As the warehouse simulation suggests, the MIT researchers are thinking about enterprise applications here for businesses like Amazon, which are constantly trying to refine the management of machines and humans to process inventory as fast as post-humanly possible. But there any number of applications for personal use as well. As Motherboard's own Brian Merchant noticed during his tour through a smart home last month at the Consumer Electronics Show (CES) in Las Vegas, most of the "smart" features that are now being promoted are actually just gussied up notification systems that can tell you that, say, you left the wine cooler open by delivering a message straight to the TV you're watching.
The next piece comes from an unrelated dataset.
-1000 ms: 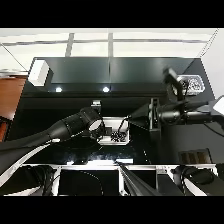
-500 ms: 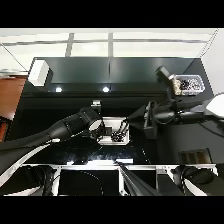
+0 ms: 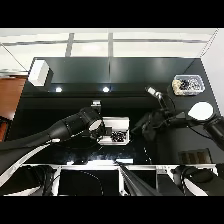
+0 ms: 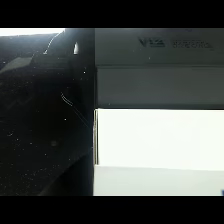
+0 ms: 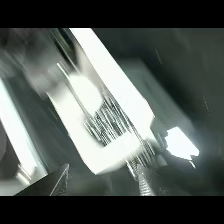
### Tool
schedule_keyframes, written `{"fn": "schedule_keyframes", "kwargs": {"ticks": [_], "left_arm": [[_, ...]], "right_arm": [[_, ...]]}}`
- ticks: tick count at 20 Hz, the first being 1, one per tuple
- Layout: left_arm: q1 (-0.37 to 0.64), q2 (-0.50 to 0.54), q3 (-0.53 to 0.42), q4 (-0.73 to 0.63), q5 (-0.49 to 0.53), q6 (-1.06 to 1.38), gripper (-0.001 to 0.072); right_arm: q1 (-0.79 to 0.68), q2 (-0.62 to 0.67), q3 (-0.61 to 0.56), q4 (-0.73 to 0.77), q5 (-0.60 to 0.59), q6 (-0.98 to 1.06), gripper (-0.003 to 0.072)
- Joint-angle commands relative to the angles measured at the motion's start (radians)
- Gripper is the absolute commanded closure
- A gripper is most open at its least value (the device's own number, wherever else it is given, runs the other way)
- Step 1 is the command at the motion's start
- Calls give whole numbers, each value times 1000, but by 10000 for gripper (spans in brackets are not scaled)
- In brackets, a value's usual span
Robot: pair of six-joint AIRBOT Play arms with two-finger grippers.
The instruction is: Fold the box and place the chain.
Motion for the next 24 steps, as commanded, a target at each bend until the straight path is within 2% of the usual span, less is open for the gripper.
{"fn": "schedule_keyframes", "kwargs": {"ticks": [1,3,4,5,8,14,23,24], "left_arm": [[0,-1,0,0,0,0,680],[0,-1,0,0,0,0,680],[0,-1,0,0,0,0,680],[0,-1,0,0,0,0,680],[0,-1,0,0,0,0,680],[0,-1,0,0,-1,0,680],[0,-1,0,0,0,0,680],[0,-1,0,0,0,0,680]], "right_arm": [[-3,-2,-138,-98,-120,-75,191],[51,-2,-207,-95,-280,-182,189],[77,-3,-228,-94,-342,-229,161],[103,-4,-242,-95,-389,-287,-34],[151,-59,-246,-23,-443,-472,-30],[166,-151,-246,134,-440,-827,-21],[166,-179,-246,138,-470,-836,-19],[166,-181,-246,138,-472,-836,-1]]}}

That's clever, sure. But not exactly revolutionary. A swarm of tiny little robot butlers that can communicate amongst themselves to run in the background of your house is—provided they don't accidentally set fire to the couch when racing to close the window or reset the router.

Interest in both kinds of applications is thriving. Google alone bought eight different robotics companies in 2013. Just this week, James Dyson revealed he was investing £5 million (around $8.3 million) to create a new robotics lab in partnership with the Imperial College London to investigate new "vision systems" for robots. And as Colin Lewis noted in a recent post on Robohub, stocks in robotics companies are beating current market averages, so Wall Street is getting bullish on the entire scene as well.

All of this raises the compelling possibility that smart, interconnected robots could alleviate the myriad pressures being placed on people like warehouse workers, who may now be facing increased risk of mental illness due to the harsh demands of working alongside automatons. But then again, that still leaves the looming question of where yet another crop of displaced workers will be able to find jobs.